• **Goal of the exercise**
Report, as a number alone, how many lines below contain the string "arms".

• **Working data**
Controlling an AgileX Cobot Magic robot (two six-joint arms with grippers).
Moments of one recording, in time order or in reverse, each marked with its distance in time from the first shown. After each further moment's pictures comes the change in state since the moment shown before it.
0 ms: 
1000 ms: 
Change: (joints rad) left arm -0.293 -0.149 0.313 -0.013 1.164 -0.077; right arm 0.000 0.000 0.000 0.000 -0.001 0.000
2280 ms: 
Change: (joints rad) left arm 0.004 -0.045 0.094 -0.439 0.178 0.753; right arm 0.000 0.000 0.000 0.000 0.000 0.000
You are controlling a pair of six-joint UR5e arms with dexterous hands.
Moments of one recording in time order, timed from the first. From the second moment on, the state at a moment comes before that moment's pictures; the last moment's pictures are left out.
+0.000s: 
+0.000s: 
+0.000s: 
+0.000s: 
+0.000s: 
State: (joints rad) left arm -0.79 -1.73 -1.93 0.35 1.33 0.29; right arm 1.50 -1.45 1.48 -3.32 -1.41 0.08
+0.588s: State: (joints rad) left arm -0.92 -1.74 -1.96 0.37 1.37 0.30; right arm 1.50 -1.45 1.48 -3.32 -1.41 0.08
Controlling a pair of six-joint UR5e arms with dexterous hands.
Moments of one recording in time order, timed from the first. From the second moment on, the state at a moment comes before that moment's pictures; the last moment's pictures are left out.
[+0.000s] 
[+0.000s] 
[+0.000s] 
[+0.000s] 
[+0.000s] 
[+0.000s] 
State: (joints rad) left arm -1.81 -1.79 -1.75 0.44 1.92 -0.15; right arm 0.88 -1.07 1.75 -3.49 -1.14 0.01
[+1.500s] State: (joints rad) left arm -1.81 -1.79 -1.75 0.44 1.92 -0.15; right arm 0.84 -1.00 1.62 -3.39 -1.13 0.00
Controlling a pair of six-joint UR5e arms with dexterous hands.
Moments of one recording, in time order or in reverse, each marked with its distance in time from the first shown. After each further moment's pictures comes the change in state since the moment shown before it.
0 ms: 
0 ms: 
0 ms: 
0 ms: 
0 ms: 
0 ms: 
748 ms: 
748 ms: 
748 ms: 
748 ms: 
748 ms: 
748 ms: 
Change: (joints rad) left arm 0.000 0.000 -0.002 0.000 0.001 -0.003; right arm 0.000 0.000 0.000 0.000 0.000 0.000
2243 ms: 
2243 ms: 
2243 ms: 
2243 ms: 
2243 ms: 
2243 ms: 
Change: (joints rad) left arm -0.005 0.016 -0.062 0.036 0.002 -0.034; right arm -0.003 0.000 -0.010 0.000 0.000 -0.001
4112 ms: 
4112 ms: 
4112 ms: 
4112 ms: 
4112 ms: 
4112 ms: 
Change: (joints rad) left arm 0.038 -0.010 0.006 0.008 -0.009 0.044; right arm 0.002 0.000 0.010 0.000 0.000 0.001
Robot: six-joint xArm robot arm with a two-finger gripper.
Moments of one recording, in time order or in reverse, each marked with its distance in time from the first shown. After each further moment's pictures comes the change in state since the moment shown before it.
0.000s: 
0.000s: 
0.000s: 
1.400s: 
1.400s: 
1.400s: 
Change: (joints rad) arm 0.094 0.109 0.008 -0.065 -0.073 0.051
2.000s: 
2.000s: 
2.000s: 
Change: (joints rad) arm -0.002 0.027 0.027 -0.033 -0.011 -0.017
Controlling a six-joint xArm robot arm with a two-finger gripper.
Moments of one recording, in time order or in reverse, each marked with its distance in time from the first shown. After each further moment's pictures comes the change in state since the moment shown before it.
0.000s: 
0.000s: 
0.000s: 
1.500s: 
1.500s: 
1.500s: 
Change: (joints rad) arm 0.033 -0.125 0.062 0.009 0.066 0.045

• **Response**
4